While the benefits of using food as therapy for various health conditions is promising, it is important that whenever you are considering making significant changes to your diet to consult with your doctor and a registered dietitian. Not all diets are appropriate for everybody. Given the highly restrictive nature of ketogenic diets, factors including nutrient deficiencies, past medical history, any past eating disorders, access to food and current medications must all be taken into consideration. Working with qualified medical professionals can help you come up with a plan that’s right for you.

Mo Nasr, Keto Master

Mo Nasr — Zak Neumann/Little Village

Speak with Mo Nasr for a few minutes and it’s plain to see he’s an exuberant and confident young man with a passion for helping others. For Nasr, owner of Keto Kitchen (116 E Washington St, Iowa City), adopting a ketogenic diet was a major turning point. After significant weight loss and a noticeable improvement in the myriad health issues he’d been plagued by for years, he’s on a mission to help others feel better, too.

“Growing up, I had really bad asthma and used an inhaler; it was hard to even make it up a flight of stairs. I was prediabetic and had food allergies. I was diagnosed with eczema. I was depressed. I was really, really overweight,” Nasr remembers. After a particularly discouraging period, Nasr said he gave up on any real change. He let his health go and saw his weight balloon.
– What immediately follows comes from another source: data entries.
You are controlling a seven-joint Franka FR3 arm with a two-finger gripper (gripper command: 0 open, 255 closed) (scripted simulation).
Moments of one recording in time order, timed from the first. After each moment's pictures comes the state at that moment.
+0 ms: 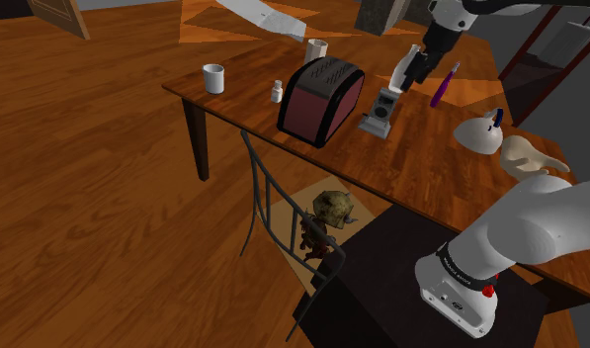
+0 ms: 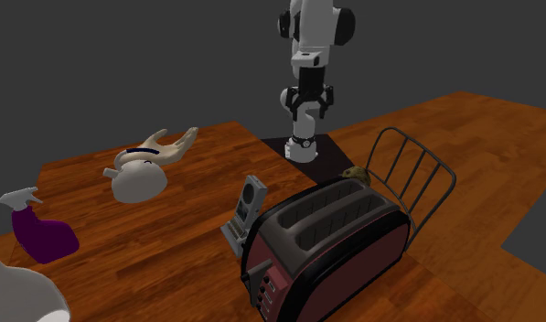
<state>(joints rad) -0.02 -0.52 -0.23 -2.28 -0.12 1.85 -0.28</state>
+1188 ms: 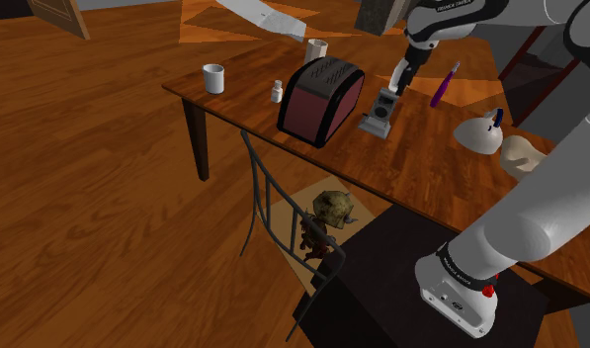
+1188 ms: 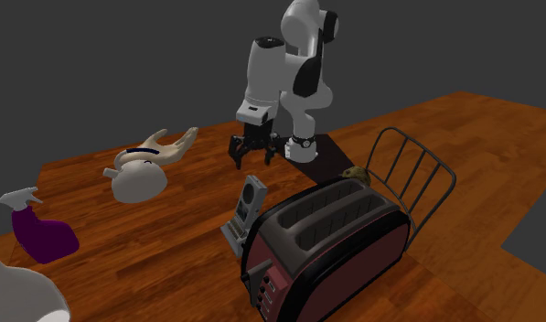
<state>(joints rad) -0.09 0.08 -0.45 -1.94 -0.12 2.08 -0.76</state>
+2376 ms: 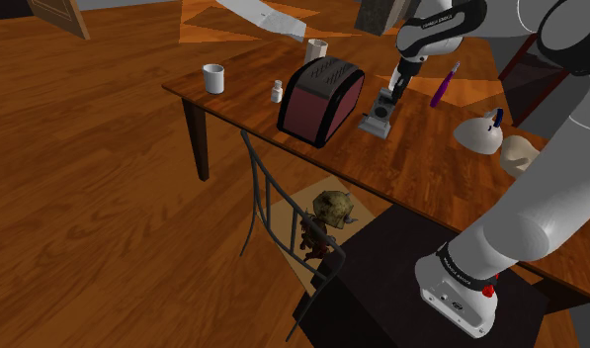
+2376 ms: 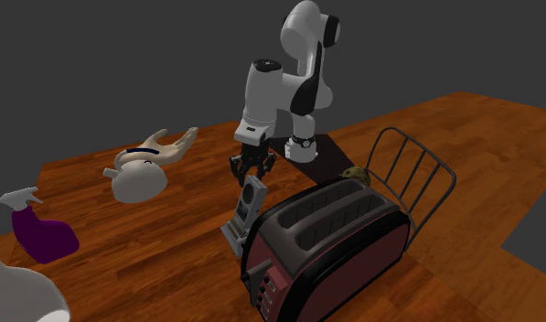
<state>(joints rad) -0.10 0.17 -0.45 -1.95 -0.09 2.18 -0.79</state>
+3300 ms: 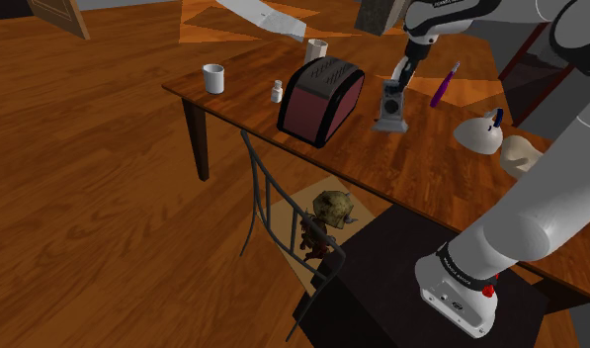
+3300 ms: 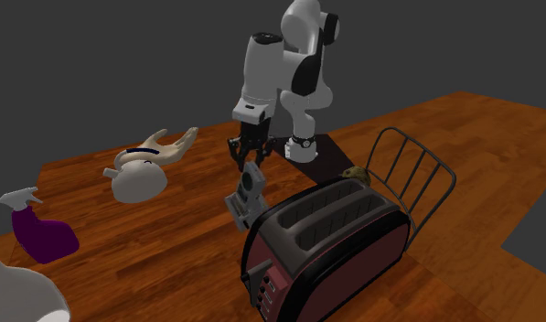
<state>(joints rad) -0.09 0.13 -0.45 -1.86 -0.11 2.04 -0.79</state>
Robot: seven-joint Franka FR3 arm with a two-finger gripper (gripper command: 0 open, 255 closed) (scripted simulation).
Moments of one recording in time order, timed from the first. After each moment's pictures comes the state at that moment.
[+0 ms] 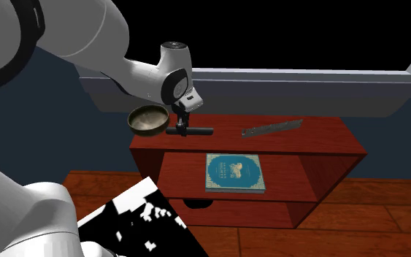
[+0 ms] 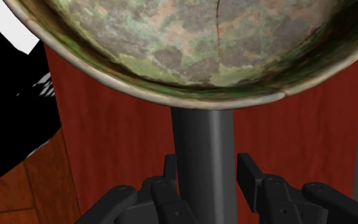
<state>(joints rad) -0.14 -0.01 0.63 -2.42 0.05 2.49 1.27</state>
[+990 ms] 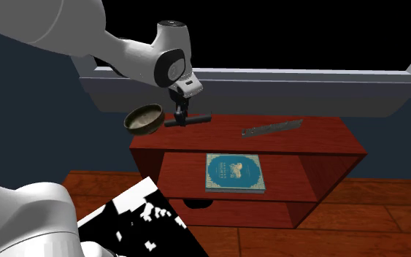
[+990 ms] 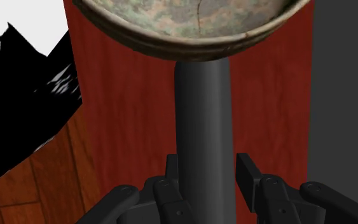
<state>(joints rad) -0.14 -0.11 0.62 -2.37 0.13 2.35 1.22</state>
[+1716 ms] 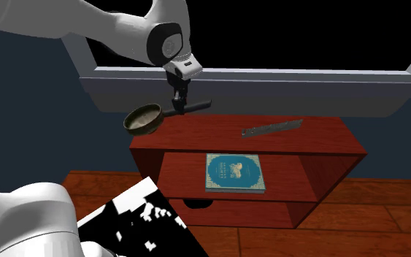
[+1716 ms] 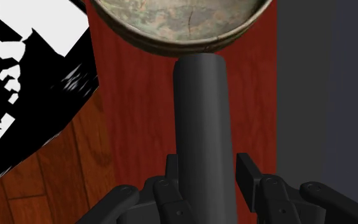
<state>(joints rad) -0.13 -0.21 0.59 -2.30 0.18 2.19 1.18</state>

Trendy fad diets are a dime a dozen, but after hearing success stories others had experienced with the keto diet, Nasr decided to look into it, mostly to see if he could debunk it. After months of research, he came to understand the science behind the principles and decided he wanted to try it himself.
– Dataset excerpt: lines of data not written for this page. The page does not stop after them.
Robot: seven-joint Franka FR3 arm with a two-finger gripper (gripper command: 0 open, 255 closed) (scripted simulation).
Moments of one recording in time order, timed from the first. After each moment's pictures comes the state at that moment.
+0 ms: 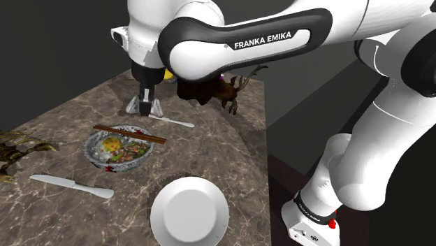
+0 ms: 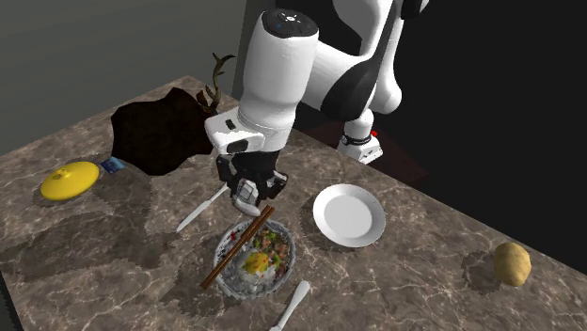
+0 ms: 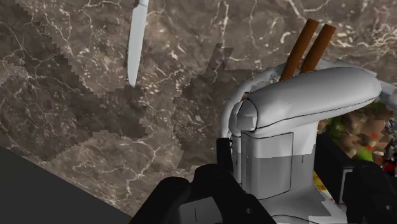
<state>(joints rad) 0.31 0.02 0.28 -1.87 -0.24 2.11 -0.26</state>
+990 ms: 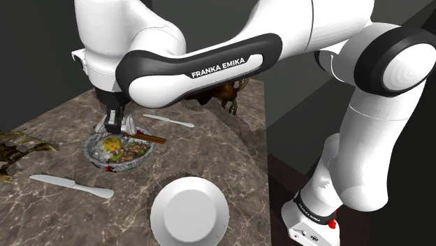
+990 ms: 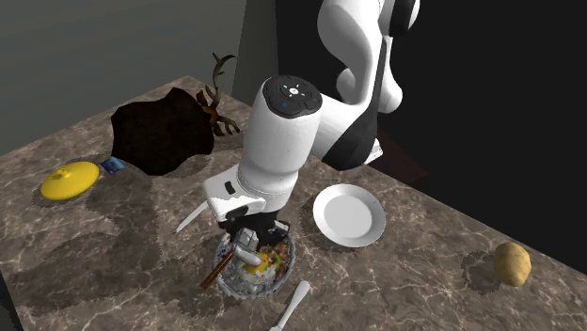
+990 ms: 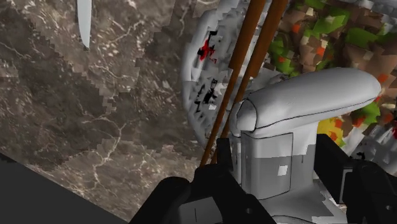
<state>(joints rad) 0.38 0.26 0.31 -1.69 -0.35 2.12 -0.11</state>
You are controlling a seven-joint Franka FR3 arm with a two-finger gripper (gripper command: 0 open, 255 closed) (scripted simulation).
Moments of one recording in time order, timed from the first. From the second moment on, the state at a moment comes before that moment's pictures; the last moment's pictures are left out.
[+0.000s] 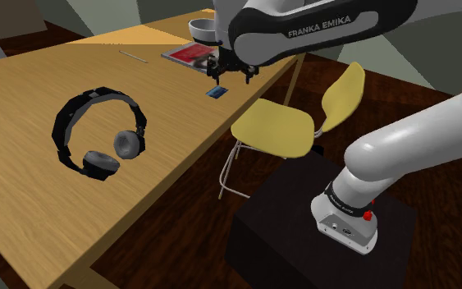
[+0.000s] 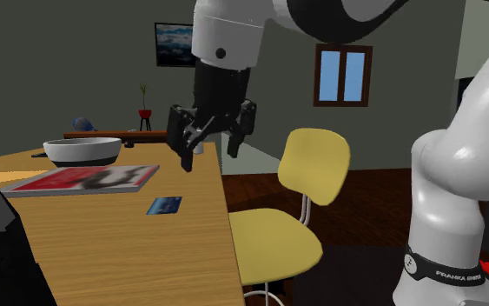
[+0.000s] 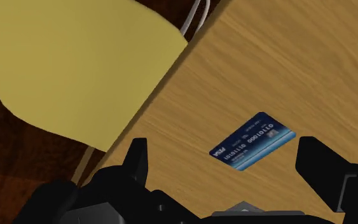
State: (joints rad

Nasr followed a strict keto diet for three years and lost over 140 pounds, but he said there were other significant benefits aside from the dramatic weight loss. “After three months on the diet, I remember thinking, ‘My brain feels better!’ I was able to process and recall things more quickly. I was emotionally in control. I looked and felt better,” he said.

For Nasr, the high-fat, low-carbohydrate diet offered a solution to a very real problem. Rather than looking at it as a temporary fix, it quickly became a lifestyle for him, one he was eager to share with others. That’s his ultimate goal with Keto Kitchen: “How can I help as many people as possible feel well-fed, well-maintained and healthy?” Nasr asks.
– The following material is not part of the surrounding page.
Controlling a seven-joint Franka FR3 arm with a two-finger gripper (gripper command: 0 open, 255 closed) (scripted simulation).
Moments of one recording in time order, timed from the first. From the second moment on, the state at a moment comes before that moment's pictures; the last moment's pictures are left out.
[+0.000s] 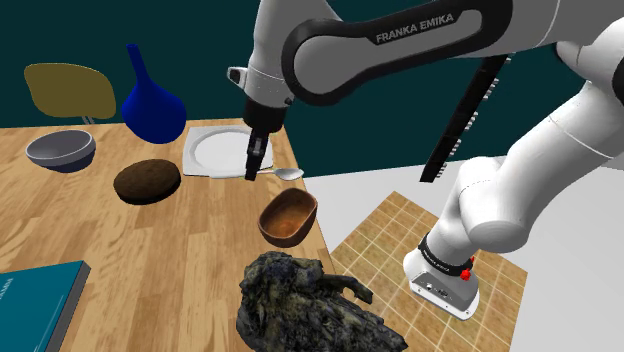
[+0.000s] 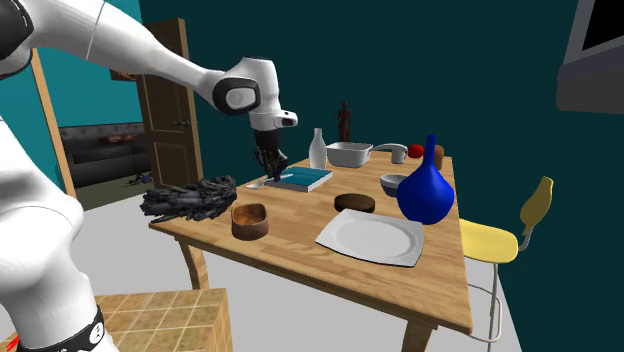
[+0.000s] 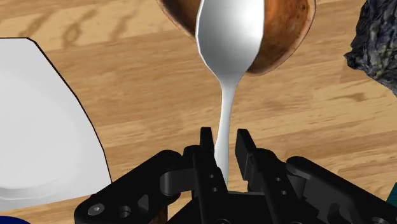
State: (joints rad) arm 0.40 -0.25 0.21 -2.23 0.26 2.17 -0.32
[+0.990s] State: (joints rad) arm 0.44 -0.46 0.21 -2.52 0.32 2.25 -0.35
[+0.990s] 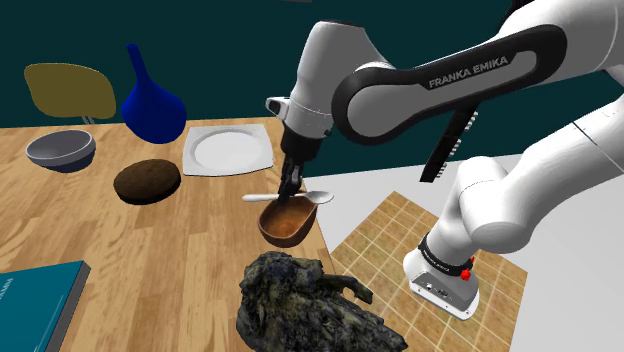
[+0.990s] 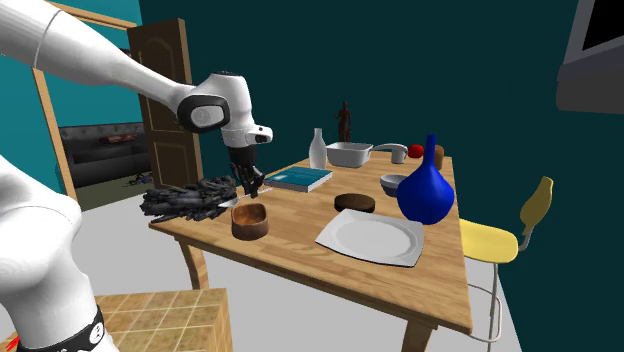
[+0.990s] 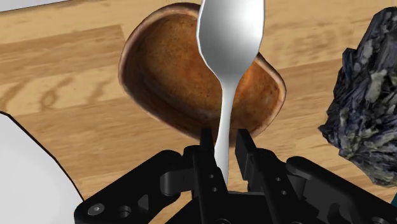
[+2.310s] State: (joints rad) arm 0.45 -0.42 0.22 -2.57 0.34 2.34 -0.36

His downtown Iowa City restaurant offers an assortment of low-carb substitutes for carb-heavy comfort foods that can be hard to give up when making the switch to keto, making it easier for those who are curious to get started. His wife Dani Rose is the creative force in the kitchen. Look for her low-carb lasagna loaded with vegetables, chicken tenders with a housemade “breading,” or breakfast sandwiches on almond flour toast. If you’re on the hunt for something to satisfy your sweet tooth, sample the cheesecake, cookies or chocolate waffles. Rest assured everything hits the macros and what the food lacks in carbohydrates, it more than makes up for in quality and flavor.